A small stream separates the beaches with Beverly Beach being situated to the north and Moolack Beach to the south although that stream can usually be easily walked across.
The attractions and activities that may be found and done on these beaches are numerous.
Those who enjoy beachcombing are often fascinated by what they can find here, especially after winter storms and at low tide, while beachcombing during high tide is usually an enjoyable experience as well. These finds can even include fossils, some a million years old, but keep in mind that you are not allowed to disturb the fossil beds that are here.
Meanwhile, the rock formations that can be viewed from Beverly Beach State Park are stunning. Some of the ones that are viewable here are millions of years old.
Also, kite enthusiasts, whether those taking their own here to fly or others simply enjoying watching the ones that others are flying whip in the wind, tend to enjoy themselves here, particularly when the weather is especially kite-friendly.
Beverly Beach Oregon Coast
Many beachgoers also like to build sandcastles during their visits.
Those exploring by heading north on Beverly Beach will ultimately reach Otter Rock and Devil’s Punch Bowl, the latter of which is a collapsed sea cave with ocean water splashing around inside.
Do consider that when you walk to the south, you will reach rocky areas before getting too far. Moolack Beach ends at Yaquina Head, which features a historic lighthouse that dates to the 1870s. However, many report that the beach walking experience when going south does get more interesting and engaging, particularly if you do so at low tide. This is also how you can reach Starfish Cove.
For some, the most fascinating viewing possibility along the beaches of Beverly Beach State Park is of the “ghost forest.” This consists of stumps that are thousands of years old, some up to 7,000 years old, that were preserved by the sand that still usually covers them to this day. The best chances to see these are after storms with strong winds have come through. However, one of the stumps that washed up at Spencer Creek is easily viewable at the park while accompanied by a descriptive sign.

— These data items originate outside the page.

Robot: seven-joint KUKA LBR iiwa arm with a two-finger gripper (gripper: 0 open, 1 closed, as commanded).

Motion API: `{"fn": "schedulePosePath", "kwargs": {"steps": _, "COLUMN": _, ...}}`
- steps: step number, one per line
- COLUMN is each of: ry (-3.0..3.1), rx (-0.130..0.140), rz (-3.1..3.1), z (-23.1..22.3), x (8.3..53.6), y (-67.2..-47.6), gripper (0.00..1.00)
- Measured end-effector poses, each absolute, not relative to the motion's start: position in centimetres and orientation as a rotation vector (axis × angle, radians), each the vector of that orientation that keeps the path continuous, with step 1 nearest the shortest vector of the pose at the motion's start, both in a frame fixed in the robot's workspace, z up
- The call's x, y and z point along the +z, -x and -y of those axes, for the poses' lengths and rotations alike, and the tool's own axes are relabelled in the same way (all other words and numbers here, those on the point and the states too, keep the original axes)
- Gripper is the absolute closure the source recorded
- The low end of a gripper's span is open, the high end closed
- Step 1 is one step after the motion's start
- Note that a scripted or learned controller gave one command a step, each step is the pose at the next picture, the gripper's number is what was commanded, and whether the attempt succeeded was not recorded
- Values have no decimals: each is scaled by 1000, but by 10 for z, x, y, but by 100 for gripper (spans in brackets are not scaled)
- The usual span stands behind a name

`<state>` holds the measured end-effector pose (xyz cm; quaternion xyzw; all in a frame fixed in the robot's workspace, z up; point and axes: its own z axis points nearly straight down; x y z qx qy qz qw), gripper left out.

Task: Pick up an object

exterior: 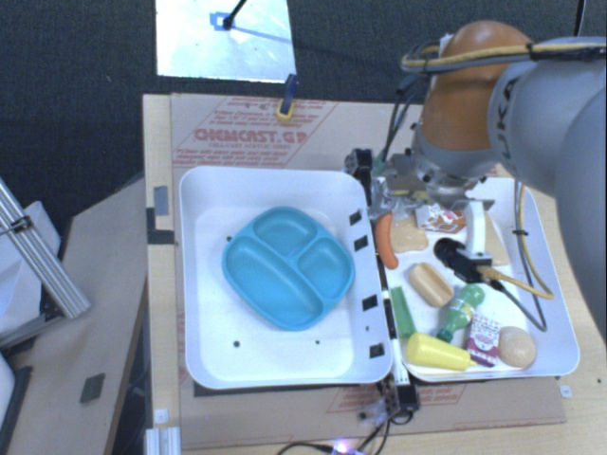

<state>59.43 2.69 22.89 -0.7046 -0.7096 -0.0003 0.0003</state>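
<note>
- Near end of the right bin (pixel 560 344): yellow cone-shaped piece (pixel 436 351), green bottle (pixel 460 313), red-and-white packet (pixel 484 337). The packet's print is too small to read.
- Left bin (pixel 209 330): blue divided plate (pixel 287 265), well apart from the gripper.
- Likely target: orange sausage (pixel 385 242) by the right bin's left wall, long axis running roughly near-to-far. It lies just on the near side of the gripper.
- Gripper (pixel 398 192) is over the right bin's far-left corner. The wrist hides it, so spread or pressed together cannot be told.
- Far: brown sheet (pixel 327 121) under the bins, red print reading "CHEMCAST GP".
</note>
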Motion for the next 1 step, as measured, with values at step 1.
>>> {"fn": "schedulePosePath", "kwargs": {"steps": 1, "ry": 2215, "rx": 0, "rz": 2228, "z": -27, "x": 221, "y": -597, "gripper": 100}}
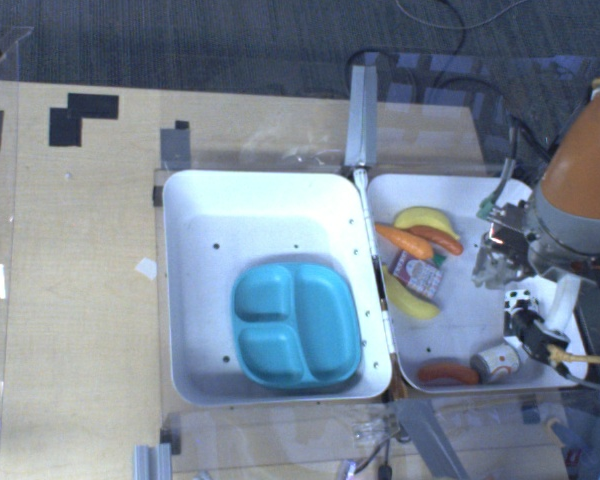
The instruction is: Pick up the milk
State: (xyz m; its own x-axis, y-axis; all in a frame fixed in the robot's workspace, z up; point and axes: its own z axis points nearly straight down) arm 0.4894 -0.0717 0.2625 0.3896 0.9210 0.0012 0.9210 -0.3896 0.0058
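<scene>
- The pincer (497, 260) is hanging over the right side of the right bin (460, 190); its metal parts are blurring into one cluttered grey mass, so I cannot tell how far it is open or whether it has hold of anything.
- The arm (585, 173) is reaching in from the right, and its orange band is being cut off by the picture's edge.
- No carton shape is standing out as the milk; the likeliest thing is a small dark red and grey packet (418, 272), but its label is too small to read, so I cannot say for sure.
- That packet is lying near the middle of the right bin, resting on a yellow banana (416, 301), just left of the pincer and apart from it.
- An orange carrot (406, 240) is lying just above the packet, beside a second yellow piece (423, 217) and a red-orange piece (438, 237).
- A red sausage-like thing (447, 373) and a small grey can (493, 362) are lying along the right bin's near wall.
- The left bin (210, 218) is holding a blue divided tray (295, 323), which is sitting toward its near right corner.
- Open white floor is showing along the left bin's far and left sides.
- The bench (70, 298) is lying bare to the left of both bins.
</scene>
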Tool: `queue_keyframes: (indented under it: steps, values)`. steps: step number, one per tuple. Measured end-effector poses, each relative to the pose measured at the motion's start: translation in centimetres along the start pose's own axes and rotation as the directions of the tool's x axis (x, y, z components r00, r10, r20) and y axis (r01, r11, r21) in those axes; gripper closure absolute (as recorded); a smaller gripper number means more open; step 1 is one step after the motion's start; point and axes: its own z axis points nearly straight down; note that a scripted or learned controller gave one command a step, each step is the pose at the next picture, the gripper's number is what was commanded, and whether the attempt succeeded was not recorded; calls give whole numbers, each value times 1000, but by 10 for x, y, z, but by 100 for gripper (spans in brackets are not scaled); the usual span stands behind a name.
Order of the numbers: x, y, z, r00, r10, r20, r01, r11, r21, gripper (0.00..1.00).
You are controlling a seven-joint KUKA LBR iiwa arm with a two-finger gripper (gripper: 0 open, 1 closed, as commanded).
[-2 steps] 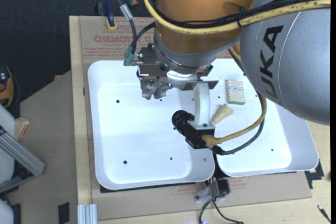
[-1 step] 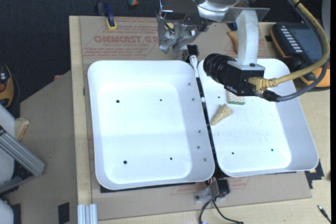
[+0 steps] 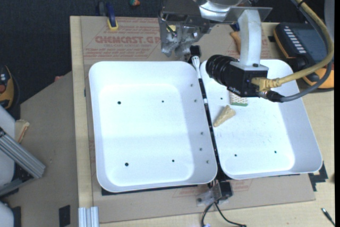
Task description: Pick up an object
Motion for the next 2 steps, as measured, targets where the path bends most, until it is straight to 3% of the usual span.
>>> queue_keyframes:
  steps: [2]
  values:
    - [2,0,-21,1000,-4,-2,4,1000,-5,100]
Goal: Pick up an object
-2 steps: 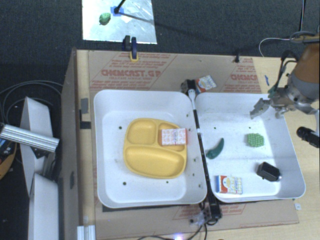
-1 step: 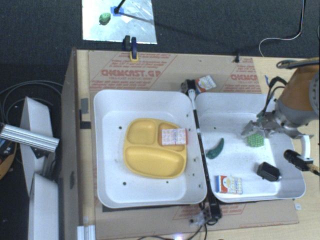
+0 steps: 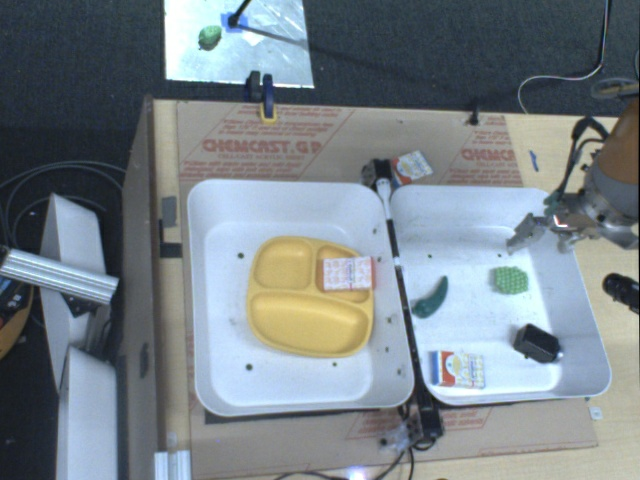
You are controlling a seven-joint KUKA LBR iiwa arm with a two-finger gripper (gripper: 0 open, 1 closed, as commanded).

Note that Oregon State Parks annually publishes tide tables, such as this one for 2023.
Surfers often come to these beaches as well. If this activity intrigues you, do consider that the best surfing conditions found here tend to be in the winter. Also, if you want to ride these waves but do not have your own surfboard, consider heading to Pura Vida Surf Shop, which is near Otter Rock and Devil’s Punch Bowl, to rent one as well as, if you need one, a wetsuit.

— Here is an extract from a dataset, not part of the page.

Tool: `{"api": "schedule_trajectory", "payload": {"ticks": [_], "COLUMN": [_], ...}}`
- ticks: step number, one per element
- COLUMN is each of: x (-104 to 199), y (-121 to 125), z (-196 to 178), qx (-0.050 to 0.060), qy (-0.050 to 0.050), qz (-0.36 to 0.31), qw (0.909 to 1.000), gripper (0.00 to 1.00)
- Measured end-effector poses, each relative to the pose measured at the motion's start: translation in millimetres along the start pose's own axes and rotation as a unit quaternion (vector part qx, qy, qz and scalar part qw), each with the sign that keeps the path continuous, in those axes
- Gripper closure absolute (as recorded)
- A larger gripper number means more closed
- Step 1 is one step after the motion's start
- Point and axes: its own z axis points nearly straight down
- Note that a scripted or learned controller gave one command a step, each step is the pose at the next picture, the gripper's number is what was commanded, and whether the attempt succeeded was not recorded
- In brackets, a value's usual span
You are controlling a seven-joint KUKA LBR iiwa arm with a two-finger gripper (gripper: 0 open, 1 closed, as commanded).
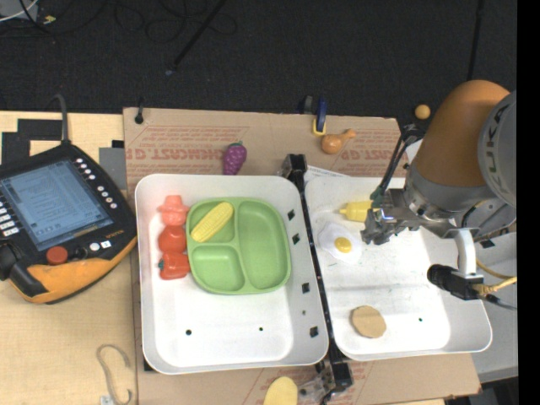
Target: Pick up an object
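Note:
My gripper (pixel 376 226) hangs low over the right bin (pixel 405 310), near its upper middle. A yellow object (pixel 357 212) lies just left of it, partly hidden by the fingers. A fried-egg toy (pixel 341 245) lies a little lower left of the gripper. A round tan cookie (pixel 368 321) rests near the bin's front edge. In the left bin (pixel 219 344) sit a green divided plate (pixel 240 247) with a yellow corn cob (pixel 210 220) in it, and a red figure (pixel 172 239) beside the plate.
A purple grape bunch (pixel 234 157) and an orange duck-shaped toy (pixel 337 140) lie on the cardboard behind the bins. A control pendant (pixel 59 218) sits at the left. A yellow object (pixel 281 391) lies at the front edge.

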Motion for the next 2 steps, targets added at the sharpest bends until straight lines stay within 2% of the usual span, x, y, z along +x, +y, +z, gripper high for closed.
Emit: {"api": "schedule_trajectory", "payload": {"ticks": [1,2], "x": [-1.3,45.1], "y": [0.3,22.3], "z": [-25.5,-29.9], "qx": [0.001,0.001], "qy": [0.000,0.001], "qz": [0.000,-0.002], "qw": [1.0000,1.0000], "gripper": [1.00,1.00]}}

There is also a lot of wildlife in the area, such as blue jays flying around and gray whales swimming past, the latter usually occurring around the turn of the year and around April 1. If you want assistance in seeing whales during these times, trained volunteers can help.

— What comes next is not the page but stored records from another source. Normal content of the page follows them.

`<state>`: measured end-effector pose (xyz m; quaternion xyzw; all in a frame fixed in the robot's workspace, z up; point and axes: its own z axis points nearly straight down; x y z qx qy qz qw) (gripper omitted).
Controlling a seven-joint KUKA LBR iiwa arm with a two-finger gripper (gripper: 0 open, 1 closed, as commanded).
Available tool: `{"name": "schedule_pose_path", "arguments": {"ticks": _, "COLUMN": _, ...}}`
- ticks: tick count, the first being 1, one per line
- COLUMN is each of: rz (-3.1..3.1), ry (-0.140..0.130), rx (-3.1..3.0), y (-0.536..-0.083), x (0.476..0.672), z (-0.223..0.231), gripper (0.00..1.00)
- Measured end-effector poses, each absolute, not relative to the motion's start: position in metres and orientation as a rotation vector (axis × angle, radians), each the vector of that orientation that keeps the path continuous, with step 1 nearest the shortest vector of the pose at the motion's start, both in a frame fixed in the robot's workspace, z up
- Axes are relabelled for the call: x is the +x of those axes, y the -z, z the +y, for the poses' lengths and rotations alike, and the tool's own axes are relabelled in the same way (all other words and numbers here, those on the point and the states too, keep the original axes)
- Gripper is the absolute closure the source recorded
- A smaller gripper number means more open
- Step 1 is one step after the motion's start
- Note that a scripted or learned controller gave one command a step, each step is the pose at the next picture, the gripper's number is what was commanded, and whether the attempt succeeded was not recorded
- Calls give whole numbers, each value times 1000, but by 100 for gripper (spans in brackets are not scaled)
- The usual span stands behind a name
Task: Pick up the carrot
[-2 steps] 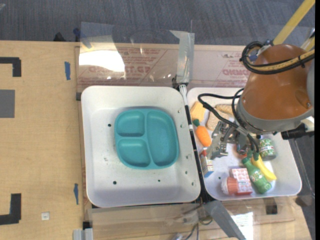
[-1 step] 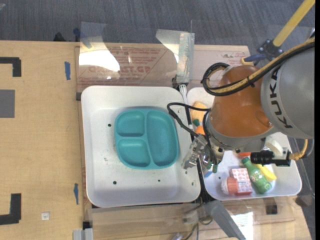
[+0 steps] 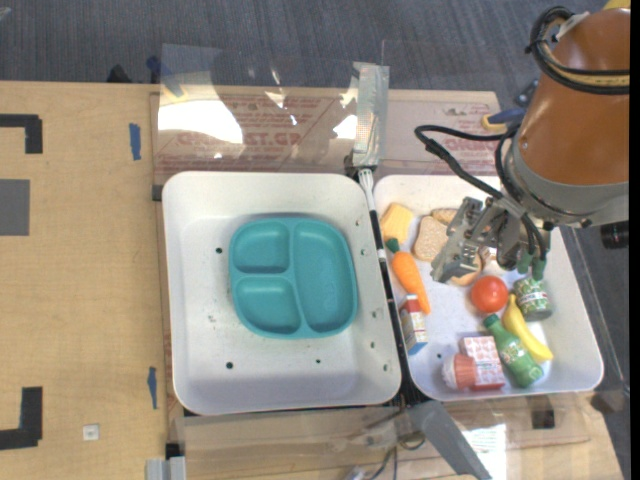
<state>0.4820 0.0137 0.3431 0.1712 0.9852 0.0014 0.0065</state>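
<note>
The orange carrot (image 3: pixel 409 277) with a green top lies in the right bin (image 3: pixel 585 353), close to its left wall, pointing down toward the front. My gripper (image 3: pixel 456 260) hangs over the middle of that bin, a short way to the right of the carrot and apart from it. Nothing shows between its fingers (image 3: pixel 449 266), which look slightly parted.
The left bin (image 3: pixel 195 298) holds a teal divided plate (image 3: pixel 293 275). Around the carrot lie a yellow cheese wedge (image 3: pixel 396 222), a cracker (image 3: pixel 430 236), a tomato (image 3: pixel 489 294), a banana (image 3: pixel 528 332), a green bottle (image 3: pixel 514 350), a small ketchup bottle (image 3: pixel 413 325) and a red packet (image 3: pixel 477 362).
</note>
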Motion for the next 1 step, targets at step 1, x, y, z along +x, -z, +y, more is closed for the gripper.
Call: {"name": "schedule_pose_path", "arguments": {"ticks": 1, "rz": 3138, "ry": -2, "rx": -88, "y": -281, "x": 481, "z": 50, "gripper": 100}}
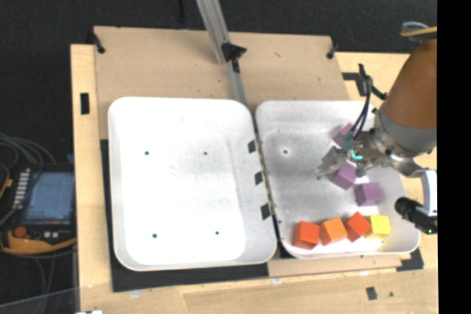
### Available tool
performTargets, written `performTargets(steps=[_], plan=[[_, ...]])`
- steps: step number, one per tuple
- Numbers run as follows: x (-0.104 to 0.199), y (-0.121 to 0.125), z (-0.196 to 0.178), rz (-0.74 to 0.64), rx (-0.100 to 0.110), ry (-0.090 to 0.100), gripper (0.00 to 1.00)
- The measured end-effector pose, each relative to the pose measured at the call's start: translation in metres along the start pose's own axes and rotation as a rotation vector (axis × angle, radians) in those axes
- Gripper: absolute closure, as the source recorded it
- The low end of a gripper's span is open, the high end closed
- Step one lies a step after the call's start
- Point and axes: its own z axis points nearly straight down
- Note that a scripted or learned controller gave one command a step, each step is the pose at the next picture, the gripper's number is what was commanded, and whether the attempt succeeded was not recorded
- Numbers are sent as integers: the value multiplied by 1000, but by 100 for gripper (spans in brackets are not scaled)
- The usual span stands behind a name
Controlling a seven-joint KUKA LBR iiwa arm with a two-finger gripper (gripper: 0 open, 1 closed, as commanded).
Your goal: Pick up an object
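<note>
Counter [184,70]: tan board carrying 2 shallow white bins side by side.

Left bin [184,180]: white floor with a few small dark specks.

Right bin [294,180]: holds 7 blocks.
- 3 purple blocks in the bin's right half. The upper purple block [343,134] lies just above the tool. The middle purple block [344,175] sits right under the tool, touching or nearly touching it. The lower purple block [369,193] lies just beside the middle one, toward the near rim.
- A row of 4 along the near rim, packed close, from left to right: red-orange block [306,234], orange block [333,230], red block [358,225], yellow block [380,224].

Arm [413,95]: grey with an orange band, entering from the right, over the right bin.

Tool [346,158]: low over the right bin among the purple blocks. Fingers blurred against the blocks; I cannot tell whether they are apart, together, or clamped on the middle purple block.

Other: a metal rail [210,4] slanting down from the top to the gap between the bins; a blue-screened pendant [45,200] off the counter's left edge.
</note>
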Motion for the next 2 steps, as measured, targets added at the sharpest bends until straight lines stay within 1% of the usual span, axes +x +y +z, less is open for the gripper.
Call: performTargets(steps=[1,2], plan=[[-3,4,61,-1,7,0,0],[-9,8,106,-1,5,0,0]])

Of course, make sure to not leave any trash on the beach or, for that matter, at the campsite other than in receptacles that have been designed for that purpose. Also keep in mind that no fishing is allowed.
Beverly Beach State Park Checkin Office


If you are in Corvallis or Philomath, head west on U.S. Route 20 before turning right at Newport onto the Oregon Coast Highway – i.e. U.S. Route 101. Once you make that turn, you will be less than 10 minutes away. Conversely, those in Salem and Portland should navigate to Oregon Route 18 and take that west until turning south onto the Oregon Coast Highway.
Also consider that those in Corvallis, Philomath and Albany can take the Coast to Valley Express bus to Newport and then get on a Lincoln County Transit bus for the rest of their journey to this park.
Beverly Beach Day Use Spencer Creek Bridge Oregon

2023-24 Closure

Beverly Beach State Park closed on Sept. 5, 2023, and has an anticipated reopening date of May 26, 2024, although that date is only an estimated one. This has been done to allow for the replacing of some water lines, installation of underground power lines and removal of hundreds of dead, dying or hazardous trees.